Sicilian cannoli: the shell is everything.

MAY 8, 2026· 3 MIN READ · ★★★★☆  4.8

In Sicily, cannoli are made the same day, filled at the last moment, and eaten immediately. What you find sitting in a pastry case is already a compromise.

METHOD
7 steps, and one will define the dish.
01

Combine flour, sugar, lard, egg, and Marsala until a firm dough forms. Wrap, rest 30 minutes.

02

Through a fine sieve overnight. It must be completely dry.

03

Roll dough to 2mm. Cut 10cm circles.

04

Seal the edge with egg white. Press firmly.

05

Oil at 180°C. 2 minutes until deeply golden and blistered. Drain on paper.

06

Sieve the ricotta with icing sugar. Fold in chocolate chips.

07

With a piping bag. Chopped pistachios on the ends.

WHY IT WORKS — THE SCIENCE

The cream is made the day before. The shell is not.

In Sicily, the cannolo is a serious matter. Not because it’s difficult to make — the shell is fried pastry, the cream is ricotta and sugar — but because the variables that ruin it are many and all avoidable. Outside Sicily, almost every cannolo you will encounter has already been compromised.

The central problem is time. The crisp shell and the moist cream are natural enemies. Within 20 minutes of contact, the shell begins to soften. Within two hours it is unrecoverable. This is why in Sicily the cannolo is filled to order and eaten immediately.

Sheep’s milk ricotta

Sheep’s milk ricotta is fattier, more flavourful, and — crucially — drier than cow’s milk ricotta. Dryness is everything. The cream of a cannolo must have no residual moisture or it will infiltrate the shell faster than usual. If you use cow’s milk ricotta, strain it in a fine-mesh sieve for at least eight hours in the refrigerator.
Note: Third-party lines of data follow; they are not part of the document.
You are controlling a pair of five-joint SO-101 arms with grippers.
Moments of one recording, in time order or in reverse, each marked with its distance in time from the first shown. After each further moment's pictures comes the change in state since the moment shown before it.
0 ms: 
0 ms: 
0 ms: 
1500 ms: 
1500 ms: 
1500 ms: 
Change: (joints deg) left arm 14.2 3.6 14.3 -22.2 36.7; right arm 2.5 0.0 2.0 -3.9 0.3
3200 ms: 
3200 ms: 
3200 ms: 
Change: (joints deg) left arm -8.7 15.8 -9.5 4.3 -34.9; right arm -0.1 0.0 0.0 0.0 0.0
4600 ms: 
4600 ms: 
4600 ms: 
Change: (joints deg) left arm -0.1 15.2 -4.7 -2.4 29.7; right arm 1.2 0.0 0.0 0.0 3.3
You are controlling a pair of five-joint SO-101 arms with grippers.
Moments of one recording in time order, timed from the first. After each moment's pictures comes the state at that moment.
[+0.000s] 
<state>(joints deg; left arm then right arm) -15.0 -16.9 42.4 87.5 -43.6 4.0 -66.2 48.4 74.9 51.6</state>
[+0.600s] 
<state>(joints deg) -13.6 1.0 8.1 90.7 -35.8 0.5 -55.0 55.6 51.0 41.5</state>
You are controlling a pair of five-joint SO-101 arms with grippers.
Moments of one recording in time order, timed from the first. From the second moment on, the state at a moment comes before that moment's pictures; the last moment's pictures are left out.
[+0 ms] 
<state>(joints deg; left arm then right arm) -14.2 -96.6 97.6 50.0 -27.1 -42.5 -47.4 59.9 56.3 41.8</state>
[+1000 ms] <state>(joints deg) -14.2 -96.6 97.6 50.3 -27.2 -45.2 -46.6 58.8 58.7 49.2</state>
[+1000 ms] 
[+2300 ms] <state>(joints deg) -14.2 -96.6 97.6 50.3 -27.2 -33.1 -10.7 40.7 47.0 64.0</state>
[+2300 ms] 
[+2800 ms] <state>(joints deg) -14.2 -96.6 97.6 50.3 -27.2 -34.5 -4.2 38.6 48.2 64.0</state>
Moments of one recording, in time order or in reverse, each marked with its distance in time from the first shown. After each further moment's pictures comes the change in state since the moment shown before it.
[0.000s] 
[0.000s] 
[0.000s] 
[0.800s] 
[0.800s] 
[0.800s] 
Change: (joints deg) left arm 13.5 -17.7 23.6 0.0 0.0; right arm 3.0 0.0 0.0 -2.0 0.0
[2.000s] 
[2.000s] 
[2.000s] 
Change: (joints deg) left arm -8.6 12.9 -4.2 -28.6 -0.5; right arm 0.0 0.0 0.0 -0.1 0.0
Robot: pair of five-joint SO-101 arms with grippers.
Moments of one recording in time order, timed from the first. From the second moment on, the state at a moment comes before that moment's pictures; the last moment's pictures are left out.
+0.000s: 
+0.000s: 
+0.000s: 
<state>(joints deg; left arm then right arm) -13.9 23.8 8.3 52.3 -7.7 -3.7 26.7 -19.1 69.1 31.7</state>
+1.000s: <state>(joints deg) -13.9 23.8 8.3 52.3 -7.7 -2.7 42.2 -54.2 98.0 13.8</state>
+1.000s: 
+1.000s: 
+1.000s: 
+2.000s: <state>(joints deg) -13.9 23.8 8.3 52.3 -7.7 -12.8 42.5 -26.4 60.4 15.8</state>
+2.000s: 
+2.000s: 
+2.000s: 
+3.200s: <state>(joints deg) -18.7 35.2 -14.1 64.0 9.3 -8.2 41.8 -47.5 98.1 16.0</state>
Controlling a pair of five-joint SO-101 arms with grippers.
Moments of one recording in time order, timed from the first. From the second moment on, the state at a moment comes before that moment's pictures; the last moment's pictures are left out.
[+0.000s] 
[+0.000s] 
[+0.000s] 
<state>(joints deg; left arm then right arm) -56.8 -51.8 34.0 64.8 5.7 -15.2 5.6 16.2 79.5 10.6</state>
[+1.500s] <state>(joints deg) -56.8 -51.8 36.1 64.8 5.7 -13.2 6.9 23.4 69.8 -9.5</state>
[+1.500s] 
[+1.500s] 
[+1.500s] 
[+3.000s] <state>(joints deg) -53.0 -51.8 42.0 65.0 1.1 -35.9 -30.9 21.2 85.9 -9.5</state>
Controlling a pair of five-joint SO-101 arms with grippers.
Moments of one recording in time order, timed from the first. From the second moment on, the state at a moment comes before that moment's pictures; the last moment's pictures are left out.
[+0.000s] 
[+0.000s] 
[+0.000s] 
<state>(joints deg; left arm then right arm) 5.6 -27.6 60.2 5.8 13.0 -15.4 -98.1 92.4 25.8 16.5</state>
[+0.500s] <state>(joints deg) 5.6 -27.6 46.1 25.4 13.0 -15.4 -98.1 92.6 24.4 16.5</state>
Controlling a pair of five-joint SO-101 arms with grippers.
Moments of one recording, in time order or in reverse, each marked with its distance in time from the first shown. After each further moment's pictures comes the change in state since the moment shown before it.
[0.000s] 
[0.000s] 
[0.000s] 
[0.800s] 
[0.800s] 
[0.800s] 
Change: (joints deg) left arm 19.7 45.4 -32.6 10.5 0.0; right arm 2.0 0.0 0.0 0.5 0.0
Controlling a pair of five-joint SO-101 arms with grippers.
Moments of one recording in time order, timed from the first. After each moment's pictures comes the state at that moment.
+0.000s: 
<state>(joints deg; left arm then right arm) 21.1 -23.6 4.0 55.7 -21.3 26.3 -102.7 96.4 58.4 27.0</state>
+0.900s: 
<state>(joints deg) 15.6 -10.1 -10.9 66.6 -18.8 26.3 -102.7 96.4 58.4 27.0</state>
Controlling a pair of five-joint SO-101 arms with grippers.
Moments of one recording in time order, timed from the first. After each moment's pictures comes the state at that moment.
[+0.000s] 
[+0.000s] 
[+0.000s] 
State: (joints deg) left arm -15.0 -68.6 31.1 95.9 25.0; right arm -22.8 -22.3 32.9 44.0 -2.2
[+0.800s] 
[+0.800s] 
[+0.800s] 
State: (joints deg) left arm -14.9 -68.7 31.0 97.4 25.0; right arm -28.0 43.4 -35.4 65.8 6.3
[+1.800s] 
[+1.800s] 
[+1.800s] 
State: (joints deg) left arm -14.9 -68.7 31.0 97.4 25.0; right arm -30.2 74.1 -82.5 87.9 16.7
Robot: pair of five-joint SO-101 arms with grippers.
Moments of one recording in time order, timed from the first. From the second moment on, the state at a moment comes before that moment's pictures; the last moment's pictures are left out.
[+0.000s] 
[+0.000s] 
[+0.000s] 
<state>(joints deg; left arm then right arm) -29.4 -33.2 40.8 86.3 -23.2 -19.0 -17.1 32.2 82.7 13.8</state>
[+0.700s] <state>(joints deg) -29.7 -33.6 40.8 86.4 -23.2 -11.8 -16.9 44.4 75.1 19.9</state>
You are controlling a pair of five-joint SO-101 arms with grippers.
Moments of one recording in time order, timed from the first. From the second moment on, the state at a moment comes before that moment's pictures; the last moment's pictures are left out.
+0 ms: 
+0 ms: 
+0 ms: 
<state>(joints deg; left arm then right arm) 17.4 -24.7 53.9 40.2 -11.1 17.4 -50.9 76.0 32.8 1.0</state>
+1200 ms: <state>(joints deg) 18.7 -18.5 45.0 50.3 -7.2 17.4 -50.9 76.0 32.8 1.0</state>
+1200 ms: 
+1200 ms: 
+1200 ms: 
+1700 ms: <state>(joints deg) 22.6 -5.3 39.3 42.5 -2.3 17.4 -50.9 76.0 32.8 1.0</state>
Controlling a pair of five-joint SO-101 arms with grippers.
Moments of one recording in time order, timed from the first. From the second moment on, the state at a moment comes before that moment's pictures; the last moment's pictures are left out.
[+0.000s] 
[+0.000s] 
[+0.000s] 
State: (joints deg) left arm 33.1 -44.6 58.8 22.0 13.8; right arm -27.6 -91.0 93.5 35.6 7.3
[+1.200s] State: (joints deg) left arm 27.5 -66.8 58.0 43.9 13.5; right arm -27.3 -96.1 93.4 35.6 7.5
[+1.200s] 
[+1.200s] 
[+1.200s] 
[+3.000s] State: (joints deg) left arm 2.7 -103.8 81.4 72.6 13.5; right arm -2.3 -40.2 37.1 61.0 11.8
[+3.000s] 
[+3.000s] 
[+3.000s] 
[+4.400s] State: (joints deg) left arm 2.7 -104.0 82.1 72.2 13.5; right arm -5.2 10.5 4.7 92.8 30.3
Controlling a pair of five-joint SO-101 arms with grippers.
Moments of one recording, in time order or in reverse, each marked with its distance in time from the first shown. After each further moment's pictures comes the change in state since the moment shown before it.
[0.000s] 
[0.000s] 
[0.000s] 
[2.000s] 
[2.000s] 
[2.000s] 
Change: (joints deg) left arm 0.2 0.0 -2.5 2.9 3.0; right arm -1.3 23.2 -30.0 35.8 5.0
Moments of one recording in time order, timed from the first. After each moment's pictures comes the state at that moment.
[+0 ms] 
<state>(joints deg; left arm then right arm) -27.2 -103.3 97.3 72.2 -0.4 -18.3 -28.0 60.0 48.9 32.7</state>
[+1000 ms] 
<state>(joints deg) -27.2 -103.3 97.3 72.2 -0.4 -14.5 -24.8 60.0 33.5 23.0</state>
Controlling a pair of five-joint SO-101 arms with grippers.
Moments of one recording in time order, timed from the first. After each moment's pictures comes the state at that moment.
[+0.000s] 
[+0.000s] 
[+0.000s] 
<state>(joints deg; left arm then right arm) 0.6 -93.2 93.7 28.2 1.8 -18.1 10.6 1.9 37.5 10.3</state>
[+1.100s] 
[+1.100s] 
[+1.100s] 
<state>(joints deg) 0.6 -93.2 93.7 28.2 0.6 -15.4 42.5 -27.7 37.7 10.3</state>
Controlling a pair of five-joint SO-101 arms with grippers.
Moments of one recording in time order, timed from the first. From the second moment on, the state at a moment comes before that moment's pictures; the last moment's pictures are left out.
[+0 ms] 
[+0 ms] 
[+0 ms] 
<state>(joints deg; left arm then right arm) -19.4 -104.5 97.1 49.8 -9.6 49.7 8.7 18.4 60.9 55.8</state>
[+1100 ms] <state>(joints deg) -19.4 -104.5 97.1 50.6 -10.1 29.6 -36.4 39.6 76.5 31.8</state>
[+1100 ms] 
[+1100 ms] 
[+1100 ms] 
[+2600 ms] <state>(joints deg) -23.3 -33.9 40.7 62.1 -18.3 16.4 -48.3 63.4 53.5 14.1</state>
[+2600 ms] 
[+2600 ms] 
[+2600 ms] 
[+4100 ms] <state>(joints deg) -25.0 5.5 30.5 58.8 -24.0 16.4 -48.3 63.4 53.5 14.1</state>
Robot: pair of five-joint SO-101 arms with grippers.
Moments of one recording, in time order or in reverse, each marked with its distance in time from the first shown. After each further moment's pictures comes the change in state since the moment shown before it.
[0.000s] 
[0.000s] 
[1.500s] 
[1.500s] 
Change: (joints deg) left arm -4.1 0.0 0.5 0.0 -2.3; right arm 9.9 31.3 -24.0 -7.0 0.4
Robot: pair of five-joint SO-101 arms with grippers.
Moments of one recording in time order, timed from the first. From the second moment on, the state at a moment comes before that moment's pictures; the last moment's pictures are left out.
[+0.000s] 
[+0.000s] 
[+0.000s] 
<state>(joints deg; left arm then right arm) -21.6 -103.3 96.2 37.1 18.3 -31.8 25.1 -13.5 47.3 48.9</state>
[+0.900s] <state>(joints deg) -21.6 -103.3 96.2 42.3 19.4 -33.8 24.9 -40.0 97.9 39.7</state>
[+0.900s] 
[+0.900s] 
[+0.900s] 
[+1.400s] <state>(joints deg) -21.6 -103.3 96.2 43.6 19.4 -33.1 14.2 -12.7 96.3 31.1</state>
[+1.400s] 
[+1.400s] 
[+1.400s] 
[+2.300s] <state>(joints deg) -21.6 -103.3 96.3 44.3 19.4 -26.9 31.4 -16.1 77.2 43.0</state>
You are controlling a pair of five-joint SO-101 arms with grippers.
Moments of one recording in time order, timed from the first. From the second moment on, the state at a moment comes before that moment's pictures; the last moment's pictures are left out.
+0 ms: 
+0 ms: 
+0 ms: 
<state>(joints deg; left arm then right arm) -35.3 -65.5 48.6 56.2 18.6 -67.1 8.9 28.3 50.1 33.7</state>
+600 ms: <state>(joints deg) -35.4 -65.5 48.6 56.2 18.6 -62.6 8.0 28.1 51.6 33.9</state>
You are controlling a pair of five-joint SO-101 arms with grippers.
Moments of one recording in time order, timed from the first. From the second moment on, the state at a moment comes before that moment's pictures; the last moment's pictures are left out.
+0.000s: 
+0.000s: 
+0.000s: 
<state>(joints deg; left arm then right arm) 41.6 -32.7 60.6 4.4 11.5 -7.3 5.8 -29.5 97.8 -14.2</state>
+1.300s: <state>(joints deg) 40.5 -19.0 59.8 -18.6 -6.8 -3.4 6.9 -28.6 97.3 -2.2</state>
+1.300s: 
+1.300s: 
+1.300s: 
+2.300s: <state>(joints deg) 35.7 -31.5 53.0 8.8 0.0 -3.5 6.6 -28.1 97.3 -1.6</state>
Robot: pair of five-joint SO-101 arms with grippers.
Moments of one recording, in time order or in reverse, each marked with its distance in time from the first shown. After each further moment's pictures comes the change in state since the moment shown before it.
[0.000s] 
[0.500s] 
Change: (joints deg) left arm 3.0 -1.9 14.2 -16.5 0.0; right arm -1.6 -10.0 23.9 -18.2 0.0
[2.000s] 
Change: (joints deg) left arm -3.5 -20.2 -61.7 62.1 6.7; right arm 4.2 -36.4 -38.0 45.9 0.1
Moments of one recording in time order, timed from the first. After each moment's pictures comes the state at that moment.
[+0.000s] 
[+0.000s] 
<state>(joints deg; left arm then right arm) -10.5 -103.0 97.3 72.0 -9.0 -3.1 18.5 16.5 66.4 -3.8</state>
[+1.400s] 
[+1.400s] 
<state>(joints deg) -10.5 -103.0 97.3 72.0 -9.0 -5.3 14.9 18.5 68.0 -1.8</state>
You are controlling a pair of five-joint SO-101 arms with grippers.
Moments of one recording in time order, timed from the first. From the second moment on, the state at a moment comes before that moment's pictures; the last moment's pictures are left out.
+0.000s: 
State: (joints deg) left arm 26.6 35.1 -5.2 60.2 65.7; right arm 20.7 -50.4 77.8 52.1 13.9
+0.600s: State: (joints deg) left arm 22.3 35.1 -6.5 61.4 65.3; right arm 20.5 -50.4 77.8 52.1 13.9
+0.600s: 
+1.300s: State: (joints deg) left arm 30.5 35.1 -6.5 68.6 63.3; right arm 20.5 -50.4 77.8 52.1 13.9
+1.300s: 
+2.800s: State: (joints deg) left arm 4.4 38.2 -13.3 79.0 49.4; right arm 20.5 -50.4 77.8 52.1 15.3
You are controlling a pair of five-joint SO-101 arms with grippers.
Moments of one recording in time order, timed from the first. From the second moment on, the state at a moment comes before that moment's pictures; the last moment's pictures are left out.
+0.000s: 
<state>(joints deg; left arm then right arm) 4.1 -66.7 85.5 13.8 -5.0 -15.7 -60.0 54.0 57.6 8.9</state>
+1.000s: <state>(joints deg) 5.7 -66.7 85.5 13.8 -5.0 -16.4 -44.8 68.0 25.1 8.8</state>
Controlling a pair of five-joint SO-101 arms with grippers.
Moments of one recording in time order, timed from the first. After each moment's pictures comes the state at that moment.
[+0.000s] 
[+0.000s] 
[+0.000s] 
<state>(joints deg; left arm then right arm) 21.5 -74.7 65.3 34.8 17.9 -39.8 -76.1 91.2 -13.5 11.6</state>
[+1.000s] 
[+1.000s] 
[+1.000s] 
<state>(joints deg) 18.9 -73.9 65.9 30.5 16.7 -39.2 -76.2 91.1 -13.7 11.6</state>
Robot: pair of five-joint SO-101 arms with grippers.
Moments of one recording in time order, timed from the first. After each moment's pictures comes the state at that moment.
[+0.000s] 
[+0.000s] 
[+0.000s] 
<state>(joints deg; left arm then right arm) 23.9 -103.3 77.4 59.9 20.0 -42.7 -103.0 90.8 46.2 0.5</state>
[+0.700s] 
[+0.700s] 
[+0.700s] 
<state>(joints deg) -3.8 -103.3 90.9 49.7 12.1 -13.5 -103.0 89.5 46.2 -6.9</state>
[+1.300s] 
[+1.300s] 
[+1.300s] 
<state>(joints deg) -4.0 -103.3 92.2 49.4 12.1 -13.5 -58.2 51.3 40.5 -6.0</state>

“A well-made cannolo needs nothing. The ricotta is sweet. The shell is savoury. The chocolate is bitter. They work together without explanation.”— CORRADO ASSENZA, CAFFÈ SICILIA, NOTO

The shell: lard is not optional

The traditional dough uses lard, not butter, not oil. Lard produces a flakier shell with the characteristic surface blisters — those that tell you the oil was at the right temperature. The dry Marsala in the dough adds flavour and helps form the blisters during frying. Without it you get a smooth, dense shell that is a different thing entirely.

The filling: the day before

Make the ricotta cream the day before and refrigerate it overnight. This allows it to firm and develop flavour. The shells should be made and fried a few hours before serving — they keep their crunch for about 4 hours in a cool, dry place, and should never be refrigerated unfilled (moisture ruins the shell instantly).